### WHAT THIS TASK INVOLVES:
For the data below, work out how many lines contain the word "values" and supply only that number.

:: INFORMATION PROVIDED ::

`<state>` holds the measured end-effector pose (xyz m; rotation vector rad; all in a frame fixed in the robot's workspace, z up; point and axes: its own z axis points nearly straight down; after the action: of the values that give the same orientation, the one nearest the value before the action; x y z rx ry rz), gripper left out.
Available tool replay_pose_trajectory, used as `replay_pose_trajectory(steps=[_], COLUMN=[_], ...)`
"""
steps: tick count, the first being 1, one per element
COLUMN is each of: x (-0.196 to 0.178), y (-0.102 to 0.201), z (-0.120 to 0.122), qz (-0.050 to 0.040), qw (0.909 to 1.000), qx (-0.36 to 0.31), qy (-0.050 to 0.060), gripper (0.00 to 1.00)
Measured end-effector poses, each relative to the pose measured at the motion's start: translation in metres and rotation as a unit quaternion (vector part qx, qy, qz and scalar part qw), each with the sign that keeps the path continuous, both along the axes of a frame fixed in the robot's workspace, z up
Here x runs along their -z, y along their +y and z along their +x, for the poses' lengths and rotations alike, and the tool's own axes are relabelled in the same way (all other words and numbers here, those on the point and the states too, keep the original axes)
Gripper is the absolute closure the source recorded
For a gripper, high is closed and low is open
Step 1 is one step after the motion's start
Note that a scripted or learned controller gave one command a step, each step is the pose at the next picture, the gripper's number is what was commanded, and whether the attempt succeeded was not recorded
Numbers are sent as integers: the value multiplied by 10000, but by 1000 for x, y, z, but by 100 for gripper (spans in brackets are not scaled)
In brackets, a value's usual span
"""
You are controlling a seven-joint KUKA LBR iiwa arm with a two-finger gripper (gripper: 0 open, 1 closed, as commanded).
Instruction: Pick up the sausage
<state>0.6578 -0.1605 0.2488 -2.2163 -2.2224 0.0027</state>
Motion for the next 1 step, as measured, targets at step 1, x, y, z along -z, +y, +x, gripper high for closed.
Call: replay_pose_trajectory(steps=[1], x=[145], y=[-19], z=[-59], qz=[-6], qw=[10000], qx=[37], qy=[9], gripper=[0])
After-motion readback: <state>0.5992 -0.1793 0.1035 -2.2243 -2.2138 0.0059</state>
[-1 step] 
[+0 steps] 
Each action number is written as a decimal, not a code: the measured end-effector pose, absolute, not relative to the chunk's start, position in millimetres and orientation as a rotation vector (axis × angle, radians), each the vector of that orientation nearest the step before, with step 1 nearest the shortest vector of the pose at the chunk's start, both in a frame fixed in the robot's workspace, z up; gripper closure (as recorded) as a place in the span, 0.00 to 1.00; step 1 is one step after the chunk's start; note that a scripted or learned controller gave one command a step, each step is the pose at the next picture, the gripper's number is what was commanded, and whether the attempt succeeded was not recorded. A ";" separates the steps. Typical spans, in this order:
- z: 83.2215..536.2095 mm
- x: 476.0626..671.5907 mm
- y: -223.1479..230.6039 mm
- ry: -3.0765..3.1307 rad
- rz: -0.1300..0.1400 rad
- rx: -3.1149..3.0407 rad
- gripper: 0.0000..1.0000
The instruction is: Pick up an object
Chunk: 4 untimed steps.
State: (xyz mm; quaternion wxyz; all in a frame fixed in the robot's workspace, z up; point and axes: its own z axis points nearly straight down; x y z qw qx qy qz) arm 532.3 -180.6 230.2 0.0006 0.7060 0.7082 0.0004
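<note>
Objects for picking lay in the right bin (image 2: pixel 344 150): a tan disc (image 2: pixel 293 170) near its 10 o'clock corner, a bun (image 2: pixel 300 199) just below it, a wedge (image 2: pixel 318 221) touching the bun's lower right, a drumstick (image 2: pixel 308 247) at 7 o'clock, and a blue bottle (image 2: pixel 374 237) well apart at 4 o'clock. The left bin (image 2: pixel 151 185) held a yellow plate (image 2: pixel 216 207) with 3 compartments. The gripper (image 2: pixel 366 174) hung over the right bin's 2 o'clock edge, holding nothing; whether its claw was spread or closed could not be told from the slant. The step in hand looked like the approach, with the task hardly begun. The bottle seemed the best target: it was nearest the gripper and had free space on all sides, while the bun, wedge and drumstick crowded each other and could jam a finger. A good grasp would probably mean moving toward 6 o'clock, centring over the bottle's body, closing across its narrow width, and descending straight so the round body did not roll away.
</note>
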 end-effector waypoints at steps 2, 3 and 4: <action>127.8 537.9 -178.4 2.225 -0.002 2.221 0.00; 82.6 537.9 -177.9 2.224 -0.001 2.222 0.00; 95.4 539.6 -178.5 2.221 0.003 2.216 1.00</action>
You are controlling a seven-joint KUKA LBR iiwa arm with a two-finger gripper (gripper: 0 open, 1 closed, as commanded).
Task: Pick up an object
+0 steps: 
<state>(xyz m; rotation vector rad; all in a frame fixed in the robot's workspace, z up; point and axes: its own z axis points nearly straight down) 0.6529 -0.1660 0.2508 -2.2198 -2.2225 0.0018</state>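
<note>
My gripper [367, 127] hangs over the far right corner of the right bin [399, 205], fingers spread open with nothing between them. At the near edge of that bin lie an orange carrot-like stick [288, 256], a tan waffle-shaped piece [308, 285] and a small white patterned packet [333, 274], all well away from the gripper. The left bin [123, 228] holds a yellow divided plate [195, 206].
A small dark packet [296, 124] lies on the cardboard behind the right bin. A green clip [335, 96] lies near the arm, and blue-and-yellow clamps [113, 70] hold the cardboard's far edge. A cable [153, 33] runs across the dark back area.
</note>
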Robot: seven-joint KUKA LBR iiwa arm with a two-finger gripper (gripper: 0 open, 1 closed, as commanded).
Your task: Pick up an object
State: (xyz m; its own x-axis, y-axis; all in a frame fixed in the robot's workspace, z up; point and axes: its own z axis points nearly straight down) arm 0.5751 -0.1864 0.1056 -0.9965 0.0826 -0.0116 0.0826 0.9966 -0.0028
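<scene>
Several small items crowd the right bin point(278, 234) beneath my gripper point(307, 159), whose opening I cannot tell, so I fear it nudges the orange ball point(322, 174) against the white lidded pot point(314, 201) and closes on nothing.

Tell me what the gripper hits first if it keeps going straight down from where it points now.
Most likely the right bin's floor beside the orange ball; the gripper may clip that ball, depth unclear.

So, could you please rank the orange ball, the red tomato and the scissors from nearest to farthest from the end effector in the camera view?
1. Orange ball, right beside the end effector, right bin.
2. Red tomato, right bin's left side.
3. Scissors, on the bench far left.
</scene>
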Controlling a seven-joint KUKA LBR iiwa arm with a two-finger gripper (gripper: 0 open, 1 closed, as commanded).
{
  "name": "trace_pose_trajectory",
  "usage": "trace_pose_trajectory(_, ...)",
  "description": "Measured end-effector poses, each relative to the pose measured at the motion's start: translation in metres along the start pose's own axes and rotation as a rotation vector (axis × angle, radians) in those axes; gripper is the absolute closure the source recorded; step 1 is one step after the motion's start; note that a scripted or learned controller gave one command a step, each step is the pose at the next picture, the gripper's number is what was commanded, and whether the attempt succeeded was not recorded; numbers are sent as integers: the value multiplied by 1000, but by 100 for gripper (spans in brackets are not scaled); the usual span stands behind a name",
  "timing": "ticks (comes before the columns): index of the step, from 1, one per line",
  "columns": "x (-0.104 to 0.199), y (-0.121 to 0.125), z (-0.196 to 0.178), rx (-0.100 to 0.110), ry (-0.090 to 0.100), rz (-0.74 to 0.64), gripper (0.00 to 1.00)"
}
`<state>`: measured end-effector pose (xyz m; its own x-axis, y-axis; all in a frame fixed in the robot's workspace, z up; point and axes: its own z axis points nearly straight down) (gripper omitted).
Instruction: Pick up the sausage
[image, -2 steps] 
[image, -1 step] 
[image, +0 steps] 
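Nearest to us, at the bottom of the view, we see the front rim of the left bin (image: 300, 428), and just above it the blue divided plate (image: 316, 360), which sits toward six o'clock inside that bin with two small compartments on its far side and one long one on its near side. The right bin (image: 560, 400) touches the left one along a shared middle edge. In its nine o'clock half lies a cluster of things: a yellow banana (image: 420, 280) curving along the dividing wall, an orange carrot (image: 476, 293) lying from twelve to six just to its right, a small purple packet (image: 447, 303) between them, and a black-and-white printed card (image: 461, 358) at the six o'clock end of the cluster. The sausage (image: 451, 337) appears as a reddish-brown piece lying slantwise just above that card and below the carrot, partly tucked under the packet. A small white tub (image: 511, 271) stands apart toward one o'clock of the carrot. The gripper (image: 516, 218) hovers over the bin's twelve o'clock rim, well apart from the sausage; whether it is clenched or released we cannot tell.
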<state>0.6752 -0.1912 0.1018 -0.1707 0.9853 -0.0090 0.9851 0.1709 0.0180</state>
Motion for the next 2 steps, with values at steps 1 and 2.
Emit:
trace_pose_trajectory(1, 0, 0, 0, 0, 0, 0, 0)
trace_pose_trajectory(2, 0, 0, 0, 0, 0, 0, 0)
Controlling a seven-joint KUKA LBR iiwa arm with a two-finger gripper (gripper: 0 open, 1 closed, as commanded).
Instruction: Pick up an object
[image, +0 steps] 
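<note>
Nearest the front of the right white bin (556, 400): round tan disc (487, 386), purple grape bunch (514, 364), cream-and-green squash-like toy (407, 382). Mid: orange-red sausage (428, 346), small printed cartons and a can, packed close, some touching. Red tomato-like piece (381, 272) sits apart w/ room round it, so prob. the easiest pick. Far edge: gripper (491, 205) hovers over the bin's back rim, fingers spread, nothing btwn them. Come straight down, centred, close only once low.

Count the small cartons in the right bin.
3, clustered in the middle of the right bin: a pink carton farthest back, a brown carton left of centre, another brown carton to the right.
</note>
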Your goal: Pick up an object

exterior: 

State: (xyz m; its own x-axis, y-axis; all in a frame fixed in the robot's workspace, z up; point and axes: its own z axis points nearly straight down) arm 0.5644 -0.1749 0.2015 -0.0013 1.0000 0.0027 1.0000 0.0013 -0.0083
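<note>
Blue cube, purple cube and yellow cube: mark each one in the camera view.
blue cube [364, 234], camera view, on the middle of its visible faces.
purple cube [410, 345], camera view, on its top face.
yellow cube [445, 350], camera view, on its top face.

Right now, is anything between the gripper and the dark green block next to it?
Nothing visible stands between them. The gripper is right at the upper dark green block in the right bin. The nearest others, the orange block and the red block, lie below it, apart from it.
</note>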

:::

### RESPONSE TO THIS EXERCISE:
2